Avinun: At each new node you have more opportunity to get more complexity, more features and more software into your device, so naturally it’s also increasing the functional verification challenges. One of our customers told us that by moving to the next node they got 3x more capacity to lower power. It is easier to implement those features when you have more real estate and more gates. Otherwise it would be more difficult. You will use more real estate because it’s free from a material point of view. But it’s certainly not free from other standpoints.
Schirrmeister: On top of this, all these timing effects have to be verified. One element of making this more bounded is that the components are pre-verified. There are only a couple of IDMs out there. What’s changing is which tasks the foundry user does versus the OEM, and that will change even further. From 28nm to 22nm there will be more need to be bound. More IP will have to be pre-verified so the user doesn’t have to worry anymore that the processor core won’t work.
Narain: As an example, there’s an IP with an asynchronous reset. People can re-use that somewhere else, but when the noise levels went up the reset got asserted. It became a vulnerability point. These are $1 million bugs. You don’t think this can happen, but methodologies are breaking down.
Schirrmeister: The divide is getting bigger. Gary Smith said verification is going up and going down. It’s going down to the electron spin. At the top, at the software verification level you’re worried about having 12 cores on a design. The divide between these two areas is getting bigger. The software can break. Ptolemy (software environment) stopped working at UC Berkeley when they ran it on a multicore PC because there were a couple of deadlocks that were not properly programmed. Once you introduce this complexity, things break at the software and system level.
Narain: EDA vendors develop software. Software bugs tend to be more forgiving because software can be rewritten. It’s much harder to change things in silicon.
Avinun: But if they need to spend two or three months in the lab, it doesn’t matter. It’s forgiving once you find it, but if you miss a market window that’s not forgiving.

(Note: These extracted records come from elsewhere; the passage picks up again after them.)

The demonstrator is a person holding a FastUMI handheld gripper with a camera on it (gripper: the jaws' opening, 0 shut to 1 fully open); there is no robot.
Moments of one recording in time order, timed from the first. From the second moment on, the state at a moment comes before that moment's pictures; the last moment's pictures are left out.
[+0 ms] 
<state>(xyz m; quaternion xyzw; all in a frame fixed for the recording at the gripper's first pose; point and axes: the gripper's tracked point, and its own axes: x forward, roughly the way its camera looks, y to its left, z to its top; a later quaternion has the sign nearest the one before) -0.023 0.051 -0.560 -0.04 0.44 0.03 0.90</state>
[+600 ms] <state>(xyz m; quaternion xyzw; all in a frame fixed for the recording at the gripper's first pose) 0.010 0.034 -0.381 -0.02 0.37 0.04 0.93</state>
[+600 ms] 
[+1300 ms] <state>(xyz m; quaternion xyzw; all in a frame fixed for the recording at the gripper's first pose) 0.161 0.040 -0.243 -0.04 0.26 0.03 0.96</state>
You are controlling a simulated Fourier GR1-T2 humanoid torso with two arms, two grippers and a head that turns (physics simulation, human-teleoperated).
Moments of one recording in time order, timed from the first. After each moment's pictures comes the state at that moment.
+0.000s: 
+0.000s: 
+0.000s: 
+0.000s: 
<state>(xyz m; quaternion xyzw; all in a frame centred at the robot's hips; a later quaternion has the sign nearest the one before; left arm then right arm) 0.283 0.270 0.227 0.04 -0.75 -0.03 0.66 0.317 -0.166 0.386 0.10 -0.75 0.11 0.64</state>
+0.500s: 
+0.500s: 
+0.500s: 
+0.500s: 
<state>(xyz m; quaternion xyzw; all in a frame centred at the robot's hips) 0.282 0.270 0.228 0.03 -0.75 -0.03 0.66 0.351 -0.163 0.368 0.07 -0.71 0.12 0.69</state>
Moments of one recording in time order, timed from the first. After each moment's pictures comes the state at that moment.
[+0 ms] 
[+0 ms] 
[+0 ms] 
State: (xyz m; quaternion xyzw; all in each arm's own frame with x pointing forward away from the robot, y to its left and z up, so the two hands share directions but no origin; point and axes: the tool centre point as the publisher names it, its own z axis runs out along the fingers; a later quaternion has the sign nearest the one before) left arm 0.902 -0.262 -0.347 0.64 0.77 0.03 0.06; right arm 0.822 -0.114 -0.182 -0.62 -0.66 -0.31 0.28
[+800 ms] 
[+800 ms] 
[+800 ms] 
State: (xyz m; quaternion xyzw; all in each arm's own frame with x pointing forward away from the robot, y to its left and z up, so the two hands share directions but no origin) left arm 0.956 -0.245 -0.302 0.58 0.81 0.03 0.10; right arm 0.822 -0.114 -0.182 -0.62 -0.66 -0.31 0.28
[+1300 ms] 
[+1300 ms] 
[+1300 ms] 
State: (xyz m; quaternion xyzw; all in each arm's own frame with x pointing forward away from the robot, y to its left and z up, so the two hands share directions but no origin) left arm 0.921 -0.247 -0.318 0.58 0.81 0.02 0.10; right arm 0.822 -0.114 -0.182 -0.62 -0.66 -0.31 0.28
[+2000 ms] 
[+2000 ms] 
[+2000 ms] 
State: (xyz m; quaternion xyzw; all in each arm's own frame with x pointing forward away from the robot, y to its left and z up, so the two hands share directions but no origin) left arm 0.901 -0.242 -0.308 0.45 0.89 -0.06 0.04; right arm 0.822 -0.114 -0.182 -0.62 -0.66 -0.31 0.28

Schirrmeister: The guy who has the unforgiving three-month schedule has to design smarter. You have to switch the fabric. In an FPGA fabric the hardware is forgiving because it’s programmable. That’s partly bound because it’s all bound for timing, and you can do a completely new thing where the hardware can be changed.
Rizzatti: It all depends on what kind of software you’re talking about. There are three major classes—the drivers, the operating system and the application software. When you deal with drivers you have less forgiveness. We developed two demos. In the first one we injected an error into the description of the driver. The error shows up in verification as hardware. In the other demo we injected an error in the hardware and it showed up as an error in the driver.

LPE: What happens when we go to stacked die? Is it even harder?
Schirrmeister: It’s just another component to make it more complex. You can model that as an interconnect if you need to, and at the base level you need to make sure the electrons take the right path. It’s another step in verification.
Avinun: It’s not so much functional verification. But there is more complexity.
Narain: The physical effects that were in the second and third order that could be ignored can no longer be ignored. They’re now all first-order effects.